## What this task involves
If a line in the material below has the word "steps", copy it.

◆ ◆ ◆ ◆

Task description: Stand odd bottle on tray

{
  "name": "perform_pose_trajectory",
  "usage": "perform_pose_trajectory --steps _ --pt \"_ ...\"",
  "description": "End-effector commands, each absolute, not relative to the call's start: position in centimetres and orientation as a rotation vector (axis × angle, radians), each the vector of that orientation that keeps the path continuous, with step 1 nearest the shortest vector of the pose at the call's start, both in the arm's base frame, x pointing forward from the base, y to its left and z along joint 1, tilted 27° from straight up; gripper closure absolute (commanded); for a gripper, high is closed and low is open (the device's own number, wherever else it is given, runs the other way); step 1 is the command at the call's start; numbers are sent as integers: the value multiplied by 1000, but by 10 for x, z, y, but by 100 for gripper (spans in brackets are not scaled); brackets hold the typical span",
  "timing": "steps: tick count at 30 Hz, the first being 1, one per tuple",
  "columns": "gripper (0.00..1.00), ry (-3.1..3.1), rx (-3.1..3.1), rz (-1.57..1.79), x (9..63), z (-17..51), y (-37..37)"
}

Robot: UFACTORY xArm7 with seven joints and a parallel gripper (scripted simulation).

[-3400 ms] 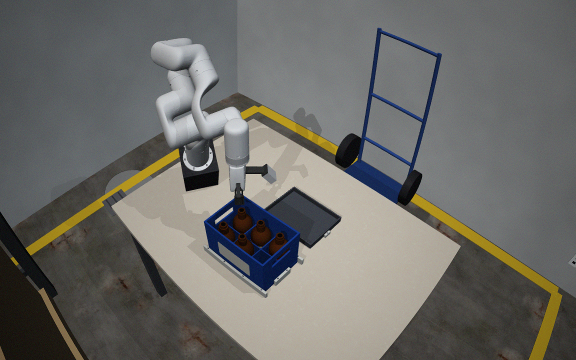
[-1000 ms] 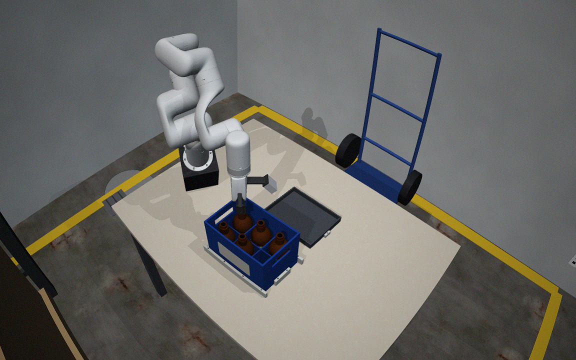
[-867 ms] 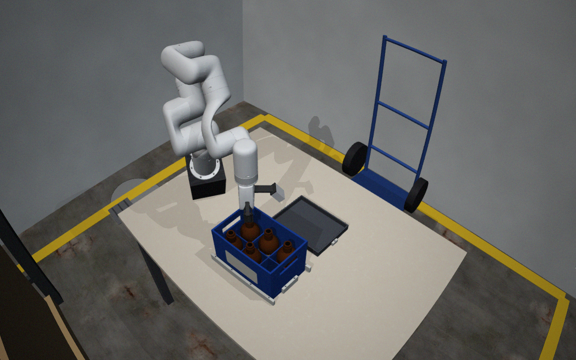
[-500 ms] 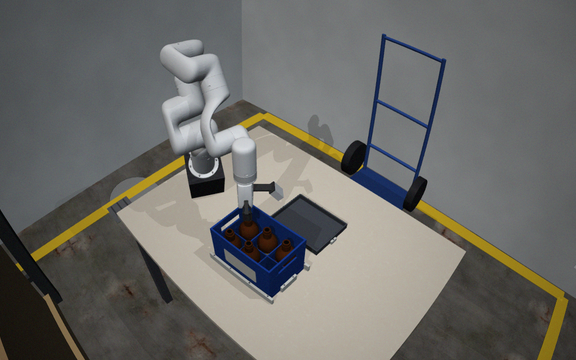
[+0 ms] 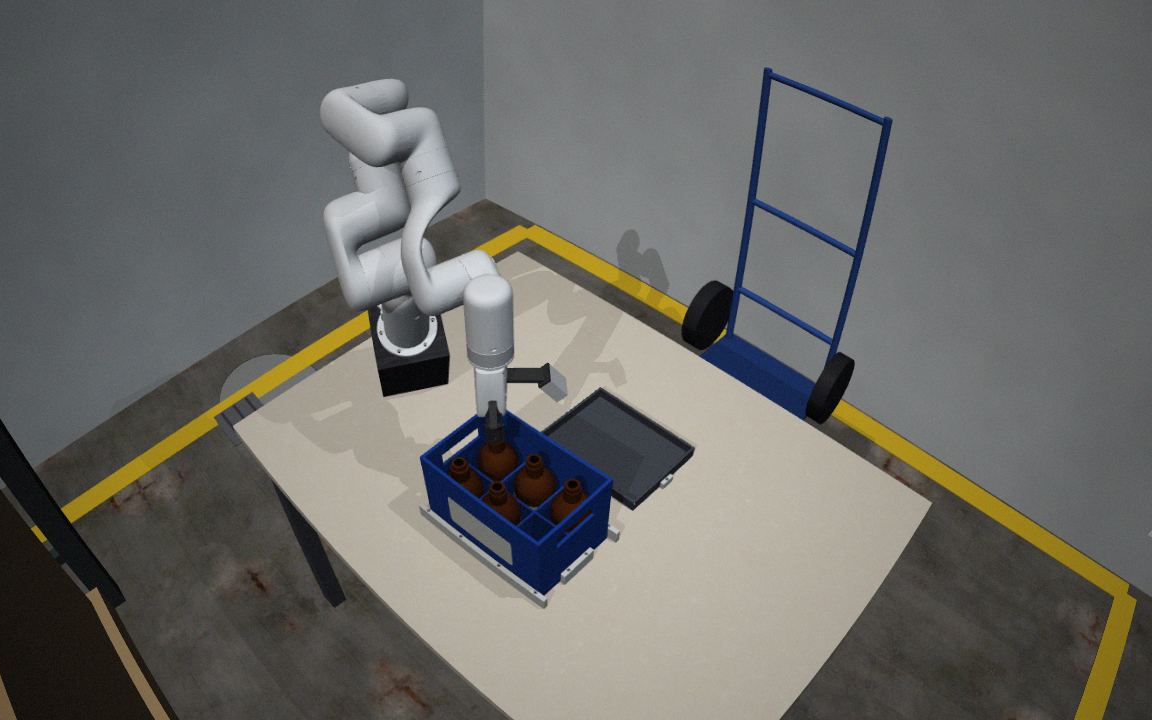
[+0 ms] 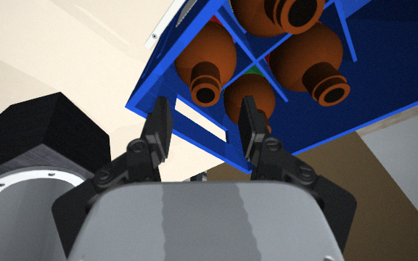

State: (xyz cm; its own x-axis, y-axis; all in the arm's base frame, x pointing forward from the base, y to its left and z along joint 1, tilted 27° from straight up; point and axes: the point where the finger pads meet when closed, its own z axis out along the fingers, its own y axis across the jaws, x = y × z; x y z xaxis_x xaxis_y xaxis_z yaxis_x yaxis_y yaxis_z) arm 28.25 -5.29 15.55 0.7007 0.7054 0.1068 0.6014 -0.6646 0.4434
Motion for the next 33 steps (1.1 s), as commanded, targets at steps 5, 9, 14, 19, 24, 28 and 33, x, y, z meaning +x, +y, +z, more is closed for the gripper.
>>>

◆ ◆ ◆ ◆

## Result of the exercise
  "usage": "perform_pose_trajectory --steps _ --pt \"_ ...\"",
  "timing": "steps: tick count at 30 Hz, the first being 1, one per tuple",
Motion for the next 33 steps (1.1 s), as commanded, targets at steps 5, 9, 14, 19, 24, 28 and 33, x, y, z meaning +x, +y, +z, more is closed for the gripper.

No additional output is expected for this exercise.